這裏,被聯合國列為「最被遺忘和忽略的災難」之一;因此派遣了浩浩蕩蕩近一萬七千人駐紮,比世界上任何一個地方都多。不過,聯合國去年洋洋灑灑核定的十一億五千多萬美金預算,似乎亦無法維持這裏危脆的和平。

雲淡霧輕的三月早晨,我們搭乘「國際紅十字會委員會」(ICRC)的專機,從剛果民主共和國(Democratic Republic of the Congo,以下簡稱剛果)的首都金夏沙(Kinshasa)起飛,向東穿越非洲的大半截腰身,飛了一千七百多公里,沿途數度降落卸物,終抵東部的戈馬(Goma)時,夕陽正西下,晚風已颼颼。

設施簡陋、服務欠佳的小機場,完全不覺商務跳動的脈搏,只有聯合國一整列白燦燦的大小飛機、直升機停擺憩息著。十數公里外,煙熅瀰漫的活火山尼伊拉工果(Nyiracongo),也彷彿暫時休眠,一吐一納緩緩在打呼。

驅車進入市區,四年前火山爆發,把戈馬的顏面熔得畸形古怪。除此,華燈初上,街坊絡繹,行人閒散,並沒有任何異常景象或絲毫戰亂氛圍。坐在連窗也不敢敞開的專車之內,我暗自忖想,之前的諄諄告誡是不是有點危言聳聽?聯合國是不是有點小題大作?

在這傳說中的亂世邊城,第一夜,我睡得沉穩;不知當晚戈馬城米可諾(Mikeno)區又有近百戶人家遭武裝叛軍趁夜襲擊、縱火打劫。而類似的事件,每天、每天、每天都在發生。

「剛果的亂,並非我們自己的錯。」提及漫長的內亂和「得聯合國獨厚」的外援,戈馬居民都能不假思索、理直氣壯地應對︰「所有的問題,都是從外國『輸入』的;盧安達要負最大的責任!」

這個說法,也許有一半是正確的。剛果戰亂的源遠,可追溯到一九九四年的盧安達大屠殺;戰亂的流長,也仰賴恩仇未決的胡圖族和圖西族,從盧安達移戰此地。

當年盧安達大屠殺爆發後,估計有一百五十萬至兩百萬難民湧入當時仍名為薩伊(Zaire)的剛果東部。

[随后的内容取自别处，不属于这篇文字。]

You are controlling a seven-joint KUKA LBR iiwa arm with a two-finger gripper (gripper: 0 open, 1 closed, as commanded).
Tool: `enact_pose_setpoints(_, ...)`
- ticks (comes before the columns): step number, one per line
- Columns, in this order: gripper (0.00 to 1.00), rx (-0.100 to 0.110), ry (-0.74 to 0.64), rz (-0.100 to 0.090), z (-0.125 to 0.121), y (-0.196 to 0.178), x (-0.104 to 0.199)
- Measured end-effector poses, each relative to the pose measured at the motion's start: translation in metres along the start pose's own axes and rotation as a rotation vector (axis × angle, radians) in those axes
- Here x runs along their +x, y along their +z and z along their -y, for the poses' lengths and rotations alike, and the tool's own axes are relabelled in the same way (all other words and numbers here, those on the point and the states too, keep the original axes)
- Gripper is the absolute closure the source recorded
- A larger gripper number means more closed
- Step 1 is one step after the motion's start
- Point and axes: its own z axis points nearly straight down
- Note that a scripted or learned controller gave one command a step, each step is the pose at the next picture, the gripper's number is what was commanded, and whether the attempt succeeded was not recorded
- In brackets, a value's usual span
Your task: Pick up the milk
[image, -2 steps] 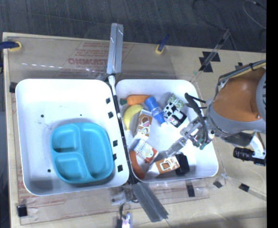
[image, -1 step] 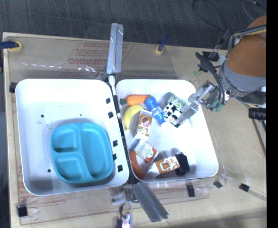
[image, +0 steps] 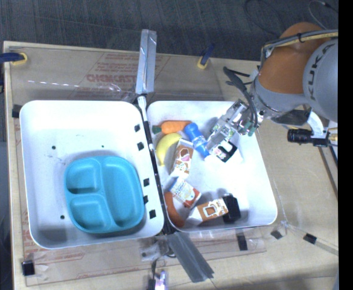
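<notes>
White right-hand bin [image: 263, 180], food-strewn; claw [image: 219, 139] low inside, grip indiscernible. Approach stage: next, shifting left-down onto milk carton [image: 181, 159].

This is a robotics lab, set up for machine testing instead of everyday living. A grey industrial arm [image: 309, 71] with an orange band and maker's lettering reaches in over a tabletop [image: 73, 71] covered in printed cardboard under clear sheeting. 2 shallow white bins [image: 37, 119] sit side by side on it, held by black brackets and a metal bar [image: 145, 62] between them. Blue clamps [image: 7, 58] grip the tabletop's edge, loose cables [image: 312, 8] trail over dark carpet [image: 73, 11], and the bins hold toy groceries and a blue plastic divided tray [image: 104, 193].
</notes>
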Motion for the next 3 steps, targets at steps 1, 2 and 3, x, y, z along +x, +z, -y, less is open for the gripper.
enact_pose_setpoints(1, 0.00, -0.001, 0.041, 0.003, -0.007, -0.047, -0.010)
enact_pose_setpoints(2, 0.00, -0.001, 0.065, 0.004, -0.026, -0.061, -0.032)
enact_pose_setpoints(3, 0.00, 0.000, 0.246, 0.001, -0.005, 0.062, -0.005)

基伏湖畔戈馬、布卡夫(Bukavu)等城鎮的難民營,人滿為患,條件惡劣,短短幾個月內至少兩萬人死於霍亂。

接下來的日子,兩國以邊界為線,展開一場期限未知、規則不明的拔河遊戲︰對領土的控權你拉我扯,對內資外援你掠我搶,對難民則你推我拒。

進口問題vs.原產問題

一九九五年,薩伊政府開始強行遣返難民,後因國際壓力才中止;一九九六年,以圖西族為主幹的「盧安達愛國陣線」以追討主導大屠殺的胡圖族極端組織及保護盧安達難民為由,舉兵攻占薩伊東部,並利用當地「班亞穆楞吉」(Banyamulenge,二、三百年前從盧安達、蒲隆地、坦尚尼亞等地移居剛果東部的圖西族)的力量,對抗薩伊政府。同年底,忍無可忍的南基伏(South Kivu)省政府武力驅逐境內的班亞穆楞吉人,從此引發第一次剛果大戰;由於涉及多個非洲國家,這場戰爭也被稱為「第一次非洲世界大戰」。

由此觀之,這場戰爭,盧安達似乎真的多少得負點責任。不過,在這之前,剛果其實也稱不上國泰民安。當時的薩伊,在蒙博托(Mobutu Sese Seko)總統三十二載的獨裁統治下,早已國庫空虛,民不聊生,怨聲載道。民間反蒙博托力量所組成的「解放剛果—薩伊民主勢力聯盟」(Alliance of Democratic Forces for the Liberation of Congo-Zaire,AFDL)也已醞釀多時,蓄勢待發。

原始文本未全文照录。